- **Aim of the task**
Only the total should be returned: the number of lines in the data that hold the string "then".

(Available data Opens)

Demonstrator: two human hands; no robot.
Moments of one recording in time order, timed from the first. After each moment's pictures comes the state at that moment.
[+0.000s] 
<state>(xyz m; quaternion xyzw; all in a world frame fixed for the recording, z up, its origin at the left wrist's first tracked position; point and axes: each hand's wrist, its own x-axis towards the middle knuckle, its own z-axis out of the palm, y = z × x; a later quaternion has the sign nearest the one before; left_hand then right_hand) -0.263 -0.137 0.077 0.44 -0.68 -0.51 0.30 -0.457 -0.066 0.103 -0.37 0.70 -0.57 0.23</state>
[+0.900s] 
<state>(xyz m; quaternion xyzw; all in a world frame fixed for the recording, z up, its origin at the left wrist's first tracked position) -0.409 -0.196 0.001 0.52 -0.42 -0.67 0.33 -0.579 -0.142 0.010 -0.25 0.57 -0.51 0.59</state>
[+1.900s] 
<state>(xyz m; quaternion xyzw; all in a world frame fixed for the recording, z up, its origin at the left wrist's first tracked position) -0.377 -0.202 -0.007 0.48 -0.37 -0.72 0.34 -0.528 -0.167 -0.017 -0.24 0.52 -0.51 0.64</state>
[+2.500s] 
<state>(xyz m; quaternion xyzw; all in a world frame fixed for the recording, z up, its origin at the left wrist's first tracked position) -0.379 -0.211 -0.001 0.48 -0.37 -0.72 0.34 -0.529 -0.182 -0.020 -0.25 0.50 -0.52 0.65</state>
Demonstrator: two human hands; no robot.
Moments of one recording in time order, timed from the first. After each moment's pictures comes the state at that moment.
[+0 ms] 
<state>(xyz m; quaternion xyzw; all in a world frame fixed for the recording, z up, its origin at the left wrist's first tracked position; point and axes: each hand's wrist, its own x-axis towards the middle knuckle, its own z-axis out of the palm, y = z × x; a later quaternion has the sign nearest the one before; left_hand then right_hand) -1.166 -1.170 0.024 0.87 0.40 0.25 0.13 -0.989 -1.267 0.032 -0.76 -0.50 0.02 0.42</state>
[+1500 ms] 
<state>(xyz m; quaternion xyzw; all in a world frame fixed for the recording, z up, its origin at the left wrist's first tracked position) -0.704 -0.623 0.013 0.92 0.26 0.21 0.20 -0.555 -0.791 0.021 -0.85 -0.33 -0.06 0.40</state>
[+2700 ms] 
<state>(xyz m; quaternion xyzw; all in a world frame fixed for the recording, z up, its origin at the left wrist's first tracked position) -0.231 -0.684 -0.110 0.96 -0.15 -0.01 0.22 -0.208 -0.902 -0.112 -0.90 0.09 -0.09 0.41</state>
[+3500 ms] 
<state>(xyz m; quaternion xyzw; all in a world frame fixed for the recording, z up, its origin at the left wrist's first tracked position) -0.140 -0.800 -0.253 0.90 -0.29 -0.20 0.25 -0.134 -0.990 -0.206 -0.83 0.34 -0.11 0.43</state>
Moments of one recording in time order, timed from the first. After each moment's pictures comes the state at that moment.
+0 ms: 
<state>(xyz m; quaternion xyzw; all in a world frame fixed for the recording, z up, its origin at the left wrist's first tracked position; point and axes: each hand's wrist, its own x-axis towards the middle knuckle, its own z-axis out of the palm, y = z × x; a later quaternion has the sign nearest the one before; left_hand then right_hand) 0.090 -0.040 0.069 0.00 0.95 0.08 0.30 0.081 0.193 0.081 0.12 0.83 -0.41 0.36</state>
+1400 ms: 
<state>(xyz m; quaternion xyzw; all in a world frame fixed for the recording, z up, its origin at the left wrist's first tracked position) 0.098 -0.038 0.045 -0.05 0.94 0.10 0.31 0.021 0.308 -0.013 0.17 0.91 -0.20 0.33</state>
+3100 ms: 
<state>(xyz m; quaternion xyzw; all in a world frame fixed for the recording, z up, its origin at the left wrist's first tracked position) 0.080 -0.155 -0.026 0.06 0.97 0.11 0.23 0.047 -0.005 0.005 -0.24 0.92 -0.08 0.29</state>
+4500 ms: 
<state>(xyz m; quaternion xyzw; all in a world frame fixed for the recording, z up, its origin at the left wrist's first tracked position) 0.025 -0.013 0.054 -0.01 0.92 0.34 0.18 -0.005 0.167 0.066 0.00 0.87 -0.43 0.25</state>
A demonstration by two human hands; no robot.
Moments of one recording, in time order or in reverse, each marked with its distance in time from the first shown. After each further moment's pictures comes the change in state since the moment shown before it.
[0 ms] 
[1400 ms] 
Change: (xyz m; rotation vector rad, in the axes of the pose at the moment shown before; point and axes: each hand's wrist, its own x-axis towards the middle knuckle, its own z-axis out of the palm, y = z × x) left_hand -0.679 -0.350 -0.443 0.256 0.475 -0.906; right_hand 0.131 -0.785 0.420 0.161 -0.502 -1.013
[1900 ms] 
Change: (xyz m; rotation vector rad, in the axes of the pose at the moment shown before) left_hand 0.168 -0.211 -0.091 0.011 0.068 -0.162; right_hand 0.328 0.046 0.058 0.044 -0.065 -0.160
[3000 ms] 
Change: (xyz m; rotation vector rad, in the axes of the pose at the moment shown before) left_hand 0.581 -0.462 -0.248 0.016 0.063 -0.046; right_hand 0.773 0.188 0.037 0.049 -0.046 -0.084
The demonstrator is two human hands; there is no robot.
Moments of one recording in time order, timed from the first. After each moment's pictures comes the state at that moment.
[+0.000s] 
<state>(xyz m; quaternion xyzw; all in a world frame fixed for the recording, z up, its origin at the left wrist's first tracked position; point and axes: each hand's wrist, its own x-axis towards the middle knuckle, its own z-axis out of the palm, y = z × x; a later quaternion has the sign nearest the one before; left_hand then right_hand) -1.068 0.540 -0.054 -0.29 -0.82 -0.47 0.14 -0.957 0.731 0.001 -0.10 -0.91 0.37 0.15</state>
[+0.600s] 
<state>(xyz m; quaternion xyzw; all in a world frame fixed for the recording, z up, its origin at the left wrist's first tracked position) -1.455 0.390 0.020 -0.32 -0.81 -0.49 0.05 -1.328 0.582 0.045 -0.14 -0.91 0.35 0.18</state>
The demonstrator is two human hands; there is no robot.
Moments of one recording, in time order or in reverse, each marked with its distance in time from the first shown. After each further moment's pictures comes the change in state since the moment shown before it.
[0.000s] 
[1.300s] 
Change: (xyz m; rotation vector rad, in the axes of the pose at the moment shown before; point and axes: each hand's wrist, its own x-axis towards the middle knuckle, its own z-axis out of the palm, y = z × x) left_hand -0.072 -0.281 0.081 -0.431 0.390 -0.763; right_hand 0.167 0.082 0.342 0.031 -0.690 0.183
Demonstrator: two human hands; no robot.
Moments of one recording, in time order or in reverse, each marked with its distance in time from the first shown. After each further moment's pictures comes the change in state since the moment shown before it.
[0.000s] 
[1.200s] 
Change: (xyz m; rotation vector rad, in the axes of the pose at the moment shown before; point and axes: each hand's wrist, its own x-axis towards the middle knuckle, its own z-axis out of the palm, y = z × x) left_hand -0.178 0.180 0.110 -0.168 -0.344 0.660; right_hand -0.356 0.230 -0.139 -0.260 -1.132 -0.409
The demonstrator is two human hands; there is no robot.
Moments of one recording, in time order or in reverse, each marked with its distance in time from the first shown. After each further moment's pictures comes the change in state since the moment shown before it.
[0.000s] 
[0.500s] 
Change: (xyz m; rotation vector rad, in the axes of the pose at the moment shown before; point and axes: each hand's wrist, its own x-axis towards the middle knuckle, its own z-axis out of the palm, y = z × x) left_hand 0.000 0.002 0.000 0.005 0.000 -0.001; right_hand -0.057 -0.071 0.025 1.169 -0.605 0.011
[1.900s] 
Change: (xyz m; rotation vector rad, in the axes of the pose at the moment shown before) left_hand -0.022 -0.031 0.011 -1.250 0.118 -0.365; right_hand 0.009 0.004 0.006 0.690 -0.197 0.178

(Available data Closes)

- **Reply to the task**
4